------ Provided material

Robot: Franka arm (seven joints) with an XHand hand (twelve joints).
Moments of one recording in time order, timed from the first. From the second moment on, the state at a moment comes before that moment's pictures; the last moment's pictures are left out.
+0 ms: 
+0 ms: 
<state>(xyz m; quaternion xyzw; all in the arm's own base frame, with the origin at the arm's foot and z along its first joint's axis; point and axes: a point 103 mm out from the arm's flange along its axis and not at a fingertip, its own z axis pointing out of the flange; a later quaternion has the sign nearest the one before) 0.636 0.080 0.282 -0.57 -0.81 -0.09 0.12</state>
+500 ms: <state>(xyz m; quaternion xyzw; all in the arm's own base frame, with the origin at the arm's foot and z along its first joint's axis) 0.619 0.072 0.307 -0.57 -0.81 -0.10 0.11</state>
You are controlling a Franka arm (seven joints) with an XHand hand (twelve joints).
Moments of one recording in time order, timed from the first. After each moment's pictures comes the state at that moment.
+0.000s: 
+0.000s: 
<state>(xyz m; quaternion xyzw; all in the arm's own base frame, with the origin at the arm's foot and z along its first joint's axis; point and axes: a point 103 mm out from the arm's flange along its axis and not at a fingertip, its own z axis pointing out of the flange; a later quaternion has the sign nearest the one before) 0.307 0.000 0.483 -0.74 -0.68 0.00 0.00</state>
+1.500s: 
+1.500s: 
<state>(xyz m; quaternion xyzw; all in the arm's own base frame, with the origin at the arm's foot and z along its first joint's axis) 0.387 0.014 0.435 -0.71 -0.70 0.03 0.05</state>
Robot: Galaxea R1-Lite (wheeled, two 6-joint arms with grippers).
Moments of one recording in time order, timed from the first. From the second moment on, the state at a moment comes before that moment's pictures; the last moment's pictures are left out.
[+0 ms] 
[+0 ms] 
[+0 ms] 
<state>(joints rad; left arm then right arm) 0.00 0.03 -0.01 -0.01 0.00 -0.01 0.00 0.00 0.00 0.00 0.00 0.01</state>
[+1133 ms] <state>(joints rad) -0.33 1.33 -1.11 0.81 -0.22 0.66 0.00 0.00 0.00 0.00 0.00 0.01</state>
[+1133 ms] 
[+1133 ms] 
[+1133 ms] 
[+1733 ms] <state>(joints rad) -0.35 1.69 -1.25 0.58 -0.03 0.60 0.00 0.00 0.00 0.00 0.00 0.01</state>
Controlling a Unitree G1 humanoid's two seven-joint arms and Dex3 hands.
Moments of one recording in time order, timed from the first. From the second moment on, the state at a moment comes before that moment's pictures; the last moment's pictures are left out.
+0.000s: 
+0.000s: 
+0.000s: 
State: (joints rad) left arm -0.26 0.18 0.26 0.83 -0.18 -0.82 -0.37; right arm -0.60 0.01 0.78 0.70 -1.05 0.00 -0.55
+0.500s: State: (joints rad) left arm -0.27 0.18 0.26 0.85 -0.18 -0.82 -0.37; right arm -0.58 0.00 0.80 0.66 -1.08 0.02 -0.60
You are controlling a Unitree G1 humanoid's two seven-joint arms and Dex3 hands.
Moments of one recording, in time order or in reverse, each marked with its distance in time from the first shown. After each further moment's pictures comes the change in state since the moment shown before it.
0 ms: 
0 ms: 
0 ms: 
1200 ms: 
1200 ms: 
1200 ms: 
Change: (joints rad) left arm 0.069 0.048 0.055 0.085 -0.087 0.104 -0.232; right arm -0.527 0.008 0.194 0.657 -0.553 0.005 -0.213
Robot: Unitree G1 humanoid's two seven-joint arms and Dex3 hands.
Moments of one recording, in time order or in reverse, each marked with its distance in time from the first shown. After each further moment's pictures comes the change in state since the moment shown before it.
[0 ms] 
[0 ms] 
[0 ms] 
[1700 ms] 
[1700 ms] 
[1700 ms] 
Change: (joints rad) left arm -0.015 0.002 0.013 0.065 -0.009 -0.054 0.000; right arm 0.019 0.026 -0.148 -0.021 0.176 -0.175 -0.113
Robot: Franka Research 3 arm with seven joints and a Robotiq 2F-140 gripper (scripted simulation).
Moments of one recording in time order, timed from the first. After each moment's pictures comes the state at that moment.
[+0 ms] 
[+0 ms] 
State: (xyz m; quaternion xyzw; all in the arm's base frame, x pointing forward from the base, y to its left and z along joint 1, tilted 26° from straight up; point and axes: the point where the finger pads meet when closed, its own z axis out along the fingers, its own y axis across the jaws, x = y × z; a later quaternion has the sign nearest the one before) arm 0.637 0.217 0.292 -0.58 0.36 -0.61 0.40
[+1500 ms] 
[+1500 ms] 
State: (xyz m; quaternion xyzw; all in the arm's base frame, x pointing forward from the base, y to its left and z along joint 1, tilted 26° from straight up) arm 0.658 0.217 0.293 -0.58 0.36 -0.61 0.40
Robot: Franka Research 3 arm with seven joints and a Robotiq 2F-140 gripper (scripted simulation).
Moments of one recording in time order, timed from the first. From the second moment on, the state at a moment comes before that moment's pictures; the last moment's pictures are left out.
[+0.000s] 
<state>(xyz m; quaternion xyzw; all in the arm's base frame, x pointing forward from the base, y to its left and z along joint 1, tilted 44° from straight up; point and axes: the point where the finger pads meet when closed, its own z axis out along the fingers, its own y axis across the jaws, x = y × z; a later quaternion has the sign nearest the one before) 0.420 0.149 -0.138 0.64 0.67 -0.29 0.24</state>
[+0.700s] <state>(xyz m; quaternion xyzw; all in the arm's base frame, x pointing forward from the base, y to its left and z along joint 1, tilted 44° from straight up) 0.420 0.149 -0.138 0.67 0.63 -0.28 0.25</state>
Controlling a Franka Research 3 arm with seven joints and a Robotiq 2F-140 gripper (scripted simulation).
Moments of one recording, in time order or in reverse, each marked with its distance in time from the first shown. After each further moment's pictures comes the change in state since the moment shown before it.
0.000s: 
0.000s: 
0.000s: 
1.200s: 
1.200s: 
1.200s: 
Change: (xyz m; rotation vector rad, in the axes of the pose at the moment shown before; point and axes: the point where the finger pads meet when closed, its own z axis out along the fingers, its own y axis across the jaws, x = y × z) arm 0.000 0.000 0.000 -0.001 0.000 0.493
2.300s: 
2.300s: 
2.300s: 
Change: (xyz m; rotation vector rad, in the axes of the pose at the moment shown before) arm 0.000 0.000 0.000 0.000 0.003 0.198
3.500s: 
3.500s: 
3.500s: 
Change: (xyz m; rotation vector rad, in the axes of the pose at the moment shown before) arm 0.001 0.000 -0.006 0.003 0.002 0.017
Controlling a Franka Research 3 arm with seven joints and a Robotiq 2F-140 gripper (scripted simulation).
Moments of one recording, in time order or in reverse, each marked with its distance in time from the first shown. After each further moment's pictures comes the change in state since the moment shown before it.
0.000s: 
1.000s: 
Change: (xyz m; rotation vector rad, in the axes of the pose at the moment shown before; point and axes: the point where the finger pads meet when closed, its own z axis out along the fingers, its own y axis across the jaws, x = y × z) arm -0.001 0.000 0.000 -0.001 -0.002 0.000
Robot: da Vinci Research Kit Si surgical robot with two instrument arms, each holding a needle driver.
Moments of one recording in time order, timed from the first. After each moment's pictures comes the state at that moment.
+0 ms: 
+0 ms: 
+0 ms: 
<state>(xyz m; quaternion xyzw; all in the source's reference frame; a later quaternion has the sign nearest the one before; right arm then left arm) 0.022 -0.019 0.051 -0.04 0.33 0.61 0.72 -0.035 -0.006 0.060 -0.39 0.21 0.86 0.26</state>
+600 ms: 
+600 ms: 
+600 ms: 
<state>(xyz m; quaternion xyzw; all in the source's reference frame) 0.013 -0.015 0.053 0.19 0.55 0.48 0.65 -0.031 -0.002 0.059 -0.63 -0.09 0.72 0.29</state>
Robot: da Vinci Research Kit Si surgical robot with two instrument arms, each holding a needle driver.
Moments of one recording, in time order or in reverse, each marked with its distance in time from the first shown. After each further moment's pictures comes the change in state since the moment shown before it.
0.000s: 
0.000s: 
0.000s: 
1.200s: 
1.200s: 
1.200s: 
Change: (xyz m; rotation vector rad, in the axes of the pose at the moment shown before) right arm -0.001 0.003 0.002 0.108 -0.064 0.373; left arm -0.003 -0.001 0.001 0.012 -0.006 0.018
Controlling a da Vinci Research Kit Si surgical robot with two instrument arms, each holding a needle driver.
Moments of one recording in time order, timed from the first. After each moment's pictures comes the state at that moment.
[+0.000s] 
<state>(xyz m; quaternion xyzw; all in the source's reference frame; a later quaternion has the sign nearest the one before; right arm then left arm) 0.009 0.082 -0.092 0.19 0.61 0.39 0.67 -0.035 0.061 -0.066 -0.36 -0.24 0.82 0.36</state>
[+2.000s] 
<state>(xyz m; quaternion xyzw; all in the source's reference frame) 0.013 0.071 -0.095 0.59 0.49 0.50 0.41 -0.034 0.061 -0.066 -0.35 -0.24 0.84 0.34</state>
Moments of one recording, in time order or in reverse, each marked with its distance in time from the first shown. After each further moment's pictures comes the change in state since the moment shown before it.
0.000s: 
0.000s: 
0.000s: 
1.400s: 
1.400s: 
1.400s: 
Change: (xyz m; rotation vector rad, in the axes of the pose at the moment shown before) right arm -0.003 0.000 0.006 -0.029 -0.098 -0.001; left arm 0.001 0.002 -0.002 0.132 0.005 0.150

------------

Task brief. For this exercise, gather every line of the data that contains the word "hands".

Result.
Controlling a Unitree G1 humanoid's two seven-joint arms and Dex3 hands.
You are controlling a Unitree G1 humanoid's two seven-joint arms and Dex3 hands.
Robot: Unitree G1 humanoid's two seven-joint arms and Dex3 hands.

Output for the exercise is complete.